GOAL OF THE EXERCISE →
This exercise calls for the listing to be set down exactly.

------

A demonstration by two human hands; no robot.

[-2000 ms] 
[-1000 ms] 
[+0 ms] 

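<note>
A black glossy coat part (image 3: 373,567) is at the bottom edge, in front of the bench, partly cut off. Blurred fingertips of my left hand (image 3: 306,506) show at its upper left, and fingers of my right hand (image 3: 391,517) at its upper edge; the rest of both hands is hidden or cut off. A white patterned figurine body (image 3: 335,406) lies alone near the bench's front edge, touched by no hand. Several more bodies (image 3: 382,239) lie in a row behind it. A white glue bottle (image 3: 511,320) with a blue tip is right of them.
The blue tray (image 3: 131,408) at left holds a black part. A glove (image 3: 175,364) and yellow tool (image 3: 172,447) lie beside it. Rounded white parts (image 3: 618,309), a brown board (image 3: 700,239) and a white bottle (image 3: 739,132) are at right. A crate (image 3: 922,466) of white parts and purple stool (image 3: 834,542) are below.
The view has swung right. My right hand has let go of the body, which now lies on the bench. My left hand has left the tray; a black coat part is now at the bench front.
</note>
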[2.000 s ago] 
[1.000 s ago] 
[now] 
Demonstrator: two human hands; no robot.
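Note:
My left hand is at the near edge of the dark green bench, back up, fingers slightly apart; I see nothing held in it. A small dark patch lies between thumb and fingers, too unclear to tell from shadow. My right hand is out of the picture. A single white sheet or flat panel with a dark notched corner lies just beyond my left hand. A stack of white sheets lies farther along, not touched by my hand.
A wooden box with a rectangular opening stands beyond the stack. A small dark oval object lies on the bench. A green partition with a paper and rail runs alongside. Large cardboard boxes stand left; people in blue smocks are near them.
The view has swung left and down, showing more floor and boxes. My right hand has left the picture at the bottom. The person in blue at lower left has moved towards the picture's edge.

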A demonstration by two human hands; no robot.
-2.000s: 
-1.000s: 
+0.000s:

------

RESULT OF THE TASK →
A demonstration by two human hands; no robot.

[-2000 ms] 
[-1000 ms] 
[+0 ms] 

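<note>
A black glossy coat part (image 3: 373,567) is at the bottom edge, in front of the bench, partly cut off. Blurred fingertips of my left hand (image 3: 306,506) show at its upper left, and fingers of my right hand (image 3: 391,517) at its upper edge; the rest of both hands is hidden or cut off. A white patterned figurine body (image 3: 335,406) lies alone near the bench's front edge, touched by no hand. Several more bodies (image 3: 382,239) lie in a row behind it. A white glue bottle (image 3: 511,320) with a blue tip is right of them.
The blue tray (image 3: 131,408) at left holds a black part. A glove (image 3: 175,364) and yellow tool (image 3: 172,447) lie beside it. Rounded white parts (image 3: 618,309), a brown board (image 3: 700,239) and a white bottle (image 3: 739,132) are at right. A crate (image 3: 922,466) of white parts and purple stool (image 3: 834,542) are below.
The view has swung right. My right hand has let go of the body, which now lies on the bench. My left hand has left the tray; a black coat part is now at the bench front.
</note>
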[2.000 s ago] 
[1.000 s ago] 
[now] 
Demonstrator: two human hands; no robot.
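Note:
My left hand is at the near edge of the dark green bench, back up, fingers slightly apart; I see nothing held in it. A small dark patch lies between thumb and fingers, too unclear to tell from shadow. My right hand is out of the picture. A single white sheet or flat panel with a dark notched corner lies just beyond my left hand. A stack of white sheets lies farther along, not touched by my hand.
A wooden box with a rectangular opening stands beyond the stack. A small dark oval object lies on the bench. A green partition with a paper and rail runs alongside. Large cardboard boxes stand left; people in blue smocks are near them.
The view has swung left and down, showing more floor and boxes. My right hand has left the picture at the bottom. The person in blue at lower left has moved towards the picture's edge.
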
A demonstration by two human hands; no robot.
-2.000s: 
-1.000s: 
+0.000s:

The submitted response is complete.